►

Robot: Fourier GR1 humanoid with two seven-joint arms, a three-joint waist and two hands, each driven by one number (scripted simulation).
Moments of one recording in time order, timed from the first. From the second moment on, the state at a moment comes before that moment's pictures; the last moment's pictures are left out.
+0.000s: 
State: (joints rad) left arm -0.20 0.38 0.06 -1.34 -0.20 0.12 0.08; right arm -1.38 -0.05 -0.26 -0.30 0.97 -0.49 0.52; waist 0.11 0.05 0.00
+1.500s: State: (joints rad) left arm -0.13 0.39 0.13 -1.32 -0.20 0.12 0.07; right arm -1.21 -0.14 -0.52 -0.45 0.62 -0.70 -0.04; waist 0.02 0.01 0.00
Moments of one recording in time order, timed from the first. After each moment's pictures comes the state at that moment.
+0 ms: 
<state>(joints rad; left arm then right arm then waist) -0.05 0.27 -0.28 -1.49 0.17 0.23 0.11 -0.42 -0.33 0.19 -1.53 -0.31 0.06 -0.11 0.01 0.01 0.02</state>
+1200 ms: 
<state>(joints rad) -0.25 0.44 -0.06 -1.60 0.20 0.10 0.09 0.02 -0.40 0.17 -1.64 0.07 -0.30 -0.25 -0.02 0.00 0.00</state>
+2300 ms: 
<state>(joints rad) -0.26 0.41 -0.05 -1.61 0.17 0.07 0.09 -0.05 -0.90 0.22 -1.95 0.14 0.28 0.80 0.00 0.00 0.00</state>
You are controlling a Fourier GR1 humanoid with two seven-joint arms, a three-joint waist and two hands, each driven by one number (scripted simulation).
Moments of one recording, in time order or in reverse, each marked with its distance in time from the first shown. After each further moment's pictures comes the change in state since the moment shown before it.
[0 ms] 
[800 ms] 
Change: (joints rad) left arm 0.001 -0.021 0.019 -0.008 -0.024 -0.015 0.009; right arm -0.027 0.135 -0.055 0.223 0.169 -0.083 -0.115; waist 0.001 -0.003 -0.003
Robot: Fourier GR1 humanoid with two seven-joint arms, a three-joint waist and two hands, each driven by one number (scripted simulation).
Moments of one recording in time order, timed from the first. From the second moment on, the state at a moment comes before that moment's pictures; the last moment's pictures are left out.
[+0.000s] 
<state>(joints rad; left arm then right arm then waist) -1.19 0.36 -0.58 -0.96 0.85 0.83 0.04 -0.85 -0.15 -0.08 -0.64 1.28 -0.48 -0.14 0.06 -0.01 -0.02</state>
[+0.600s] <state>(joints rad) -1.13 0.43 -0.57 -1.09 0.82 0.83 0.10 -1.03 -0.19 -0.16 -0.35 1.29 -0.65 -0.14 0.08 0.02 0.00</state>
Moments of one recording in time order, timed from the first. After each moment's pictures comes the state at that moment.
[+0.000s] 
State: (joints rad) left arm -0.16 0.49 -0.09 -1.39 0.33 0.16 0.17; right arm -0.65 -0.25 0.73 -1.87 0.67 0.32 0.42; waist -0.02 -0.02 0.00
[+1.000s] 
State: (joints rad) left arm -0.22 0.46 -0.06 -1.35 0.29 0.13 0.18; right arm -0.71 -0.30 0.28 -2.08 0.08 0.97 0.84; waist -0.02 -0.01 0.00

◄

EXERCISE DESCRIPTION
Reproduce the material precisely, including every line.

OUTPUT BELOW
Robot: Fourier GR1 humanoid with two seven-joint arms, a three-joint waist and two hands, each driven by one number (scripted simulation).
Moments of one recording in time order, timed from the first. From the second moment on, the state at a moment comes before that moment's pictures; the last moment's pictures are left out.
+0.000s: 
State: (joints rad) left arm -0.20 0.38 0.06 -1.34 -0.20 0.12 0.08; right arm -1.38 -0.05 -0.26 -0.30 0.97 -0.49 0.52; waist 0.11 0.05 0.00
+1.500s: State: (joints rad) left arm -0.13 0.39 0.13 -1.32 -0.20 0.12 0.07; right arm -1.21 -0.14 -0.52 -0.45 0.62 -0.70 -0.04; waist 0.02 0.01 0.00
Moments of one recording in time order, timed from the first. After each moment's pictures comes the state at that moment.
+0 ms: 
<state>(joints rad; left arm then right arm then waist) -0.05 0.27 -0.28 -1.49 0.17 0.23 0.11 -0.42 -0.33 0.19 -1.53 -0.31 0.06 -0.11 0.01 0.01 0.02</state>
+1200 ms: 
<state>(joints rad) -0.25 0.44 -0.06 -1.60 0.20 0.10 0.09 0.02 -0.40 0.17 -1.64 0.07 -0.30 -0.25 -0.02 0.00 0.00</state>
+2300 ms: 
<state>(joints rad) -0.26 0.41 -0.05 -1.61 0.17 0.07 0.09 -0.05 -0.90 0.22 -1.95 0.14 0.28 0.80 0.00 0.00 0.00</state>
You are controlling a Fourier GR1 humanoid with two seven-joint arms, a three-joint waist and two hands, each driven by one number (scripted simulation).
Moments of one recording, in time order or in reverse, each marked with its distance in time from the first shown. After each further moment's pictures comes the change in state since the moment shown before it.
[0 ms] 
[800 ms] 
Change: (joints rad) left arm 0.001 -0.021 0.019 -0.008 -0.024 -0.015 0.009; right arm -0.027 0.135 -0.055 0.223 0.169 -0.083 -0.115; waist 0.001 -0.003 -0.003
Robot: Fourier GR1 humanoid with two seven-joint arms, a three-joint waist and two hands, each driven by one number (scripted simulation).
Moments of one recording in time order, timed from the first. From the second moment on, the state at a moment comes before that moment's pictures; the last moment's pictures are left out.
[+0.000s] 
<state>(joints rad; left arm then right arm then waist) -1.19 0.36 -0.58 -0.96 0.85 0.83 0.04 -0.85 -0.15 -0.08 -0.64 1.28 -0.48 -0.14 0.06 -0.01 -0.02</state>
[+0.600s] <state>(joints rad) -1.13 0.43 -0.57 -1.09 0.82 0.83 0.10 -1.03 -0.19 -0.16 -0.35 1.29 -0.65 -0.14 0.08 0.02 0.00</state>
Moments of one recording in time order, timed from the first. After each moment's pictures comes the state at that moment.
[+0.000s] 
State: (joints rad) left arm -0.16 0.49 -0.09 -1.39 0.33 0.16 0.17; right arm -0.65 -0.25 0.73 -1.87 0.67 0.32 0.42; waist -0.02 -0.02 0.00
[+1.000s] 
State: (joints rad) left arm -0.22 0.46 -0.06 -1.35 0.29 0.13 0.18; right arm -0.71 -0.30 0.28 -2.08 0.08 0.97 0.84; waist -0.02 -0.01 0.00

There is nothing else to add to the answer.